- Born: 11 December 1870 Aix-en-Provence, Bouches-du-Rhône, France
- Died: 31 January 1938 (aged 67) Paris, France
- Occupation: Politician
- Spouse: Jeanne Royer
- Children: 6

= Adéodat Boissard =

French politician

Adéodat Boissard (1870–1938) was a French politician. He served as a member of the Chamber of Deputies from 1919 to 1924, representing Côte-d'Or.

==Biography==
Born into a long line of magistrates from Dijon, Adéodat Emmanuel Joseph Jean Jacques Boissard was born on December 11, 1870, in Aix-en-Provence, where his father Henri Boissard served as attorney general at the court of appeals from 1867 to 1872. He was one of 14 out of 27 attorneys general who were transferred or dismissed in 1879.

Adéodat Boissard received his doctorate in law in 1896. He began his career as a professor at the Faculty of Law in Lille, then went on to teach at the Catholic University of Paris from 1906 to 1931. His main areas of interest were social law and labor legislation.

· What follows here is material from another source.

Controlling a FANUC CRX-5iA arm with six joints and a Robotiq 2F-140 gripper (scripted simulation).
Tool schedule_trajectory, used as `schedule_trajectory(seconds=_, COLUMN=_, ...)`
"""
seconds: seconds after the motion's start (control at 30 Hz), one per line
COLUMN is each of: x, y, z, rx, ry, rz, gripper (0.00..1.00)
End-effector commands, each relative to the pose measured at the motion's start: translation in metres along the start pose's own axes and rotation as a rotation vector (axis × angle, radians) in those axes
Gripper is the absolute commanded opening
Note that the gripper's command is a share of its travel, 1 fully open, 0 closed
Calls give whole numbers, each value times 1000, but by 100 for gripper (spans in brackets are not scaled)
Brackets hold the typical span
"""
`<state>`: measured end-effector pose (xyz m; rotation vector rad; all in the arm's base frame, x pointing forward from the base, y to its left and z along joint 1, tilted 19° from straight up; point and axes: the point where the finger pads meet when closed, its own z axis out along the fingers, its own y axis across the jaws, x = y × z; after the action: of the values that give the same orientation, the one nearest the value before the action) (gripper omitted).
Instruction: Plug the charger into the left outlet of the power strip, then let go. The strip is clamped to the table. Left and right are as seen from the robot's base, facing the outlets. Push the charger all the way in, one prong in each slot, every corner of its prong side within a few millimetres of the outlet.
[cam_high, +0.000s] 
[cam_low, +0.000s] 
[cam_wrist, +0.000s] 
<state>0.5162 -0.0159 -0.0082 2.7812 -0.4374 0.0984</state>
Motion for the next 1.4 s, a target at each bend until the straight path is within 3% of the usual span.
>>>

He was one of the founders and secretary general of the Semaines sociales in 1904.

The Académie Française awarded him the Fabien Prize in 1911 for his work Contrat de travail et salariat (Employment Contract and Wage Labor).

Mobilized in 1914 as a lieutenant in the territorial infantry, he was sent to the front at his own request, where his conduct earned him a commendation from his regiment in December 1915.

He was a member of parliament for Côte-d'Or from 1919 to 1924, registered with the Democratic and Republican Union group.

In 1893, he married Jeanne Royer (1871–1966), the third daughter of Édith Royer, in Quincy-le-Vicomte, with whom he had six children (including Adéodat Boissard, governor of Crédit Foncier de France and father of Janine Boissard).